**What needs to be done**: Determine how many lines in the records hold "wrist", then give that number by itself.

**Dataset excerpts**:
☆ ☆ ☆ ☆

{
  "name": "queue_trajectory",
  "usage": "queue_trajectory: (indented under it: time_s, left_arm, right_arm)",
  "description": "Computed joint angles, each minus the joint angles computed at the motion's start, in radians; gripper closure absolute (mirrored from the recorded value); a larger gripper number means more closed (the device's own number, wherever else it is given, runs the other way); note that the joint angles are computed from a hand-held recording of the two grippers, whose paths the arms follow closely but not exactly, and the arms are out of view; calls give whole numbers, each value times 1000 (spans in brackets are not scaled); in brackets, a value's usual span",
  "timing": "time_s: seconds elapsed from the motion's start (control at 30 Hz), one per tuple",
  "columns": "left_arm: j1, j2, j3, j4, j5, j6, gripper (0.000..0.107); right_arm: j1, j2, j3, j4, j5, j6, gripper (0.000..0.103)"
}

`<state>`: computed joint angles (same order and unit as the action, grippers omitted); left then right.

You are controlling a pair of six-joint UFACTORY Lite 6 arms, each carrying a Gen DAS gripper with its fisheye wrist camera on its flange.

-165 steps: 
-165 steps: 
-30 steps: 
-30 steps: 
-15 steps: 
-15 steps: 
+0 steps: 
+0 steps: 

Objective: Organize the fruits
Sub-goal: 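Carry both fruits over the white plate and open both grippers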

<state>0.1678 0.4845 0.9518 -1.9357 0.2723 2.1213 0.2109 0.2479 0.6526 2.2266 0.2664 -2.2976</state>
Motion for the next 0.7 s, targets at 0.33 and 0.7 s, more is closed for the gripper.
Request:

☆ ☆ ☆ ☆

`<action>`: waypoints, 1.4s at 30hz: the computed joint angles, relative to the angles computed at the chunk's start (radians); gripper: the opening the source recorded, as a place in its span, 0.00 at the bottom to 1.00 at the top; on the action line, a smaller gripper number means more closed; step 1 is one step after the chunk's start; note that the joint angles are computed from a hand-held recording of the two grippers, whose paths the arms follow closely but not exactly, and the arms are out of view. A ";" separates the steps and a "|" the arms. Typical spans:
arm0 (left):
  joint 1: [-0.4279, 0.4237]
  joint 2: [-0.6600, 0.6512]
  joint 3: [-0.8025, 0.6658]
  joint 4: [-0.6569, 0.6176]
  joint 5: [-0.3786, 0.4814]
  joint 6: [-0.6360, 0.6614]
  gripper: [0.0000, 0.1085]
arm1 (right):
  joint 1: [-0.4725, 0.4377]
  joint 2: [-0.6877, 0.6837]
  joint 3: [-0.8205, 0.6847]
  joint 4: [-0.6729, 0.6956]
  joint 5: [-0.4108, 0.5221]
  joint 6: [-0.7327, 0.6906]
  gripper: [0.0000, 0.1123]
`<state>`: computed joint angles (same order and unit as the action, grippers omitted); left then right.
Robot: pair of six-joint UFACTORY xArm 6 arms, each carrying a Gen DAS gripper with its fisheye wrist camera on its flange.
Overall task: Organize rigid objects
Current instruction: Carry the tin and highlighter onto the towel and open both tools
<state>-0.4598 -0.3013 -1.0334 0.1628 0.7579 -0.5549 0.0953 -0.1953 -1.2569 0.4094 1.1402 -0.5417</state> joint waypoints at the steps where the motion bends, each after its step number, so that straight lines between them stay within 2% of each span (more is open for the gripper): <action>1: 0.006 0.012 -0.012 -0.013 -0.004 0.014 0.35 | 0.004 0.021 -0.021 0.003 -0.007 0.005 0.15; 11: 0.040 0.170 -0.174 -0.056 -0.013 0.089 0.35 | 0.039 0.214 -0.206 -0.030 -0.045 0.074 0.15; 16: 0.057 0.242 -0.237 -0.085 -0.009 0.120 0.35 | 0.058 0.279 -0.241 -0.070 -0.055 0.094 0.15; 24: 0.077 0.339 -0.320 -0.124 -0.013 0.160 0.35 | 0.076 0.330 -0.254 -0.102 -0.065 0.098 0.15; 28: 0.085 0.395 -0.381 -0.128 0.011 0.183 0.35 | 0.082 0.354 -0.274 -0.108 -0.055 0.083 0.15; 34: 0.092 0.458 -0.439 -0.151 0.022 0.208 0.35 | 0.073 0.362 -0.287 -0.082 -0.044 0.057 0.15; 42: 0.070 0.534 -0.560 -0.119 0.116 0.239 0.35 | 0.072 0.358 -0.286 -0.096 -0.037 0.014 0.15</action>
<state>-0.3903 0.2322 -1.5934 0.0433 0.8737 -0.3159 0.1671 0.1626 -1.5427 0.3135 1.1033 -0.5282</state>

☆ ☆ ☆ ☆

**Solution below**: 2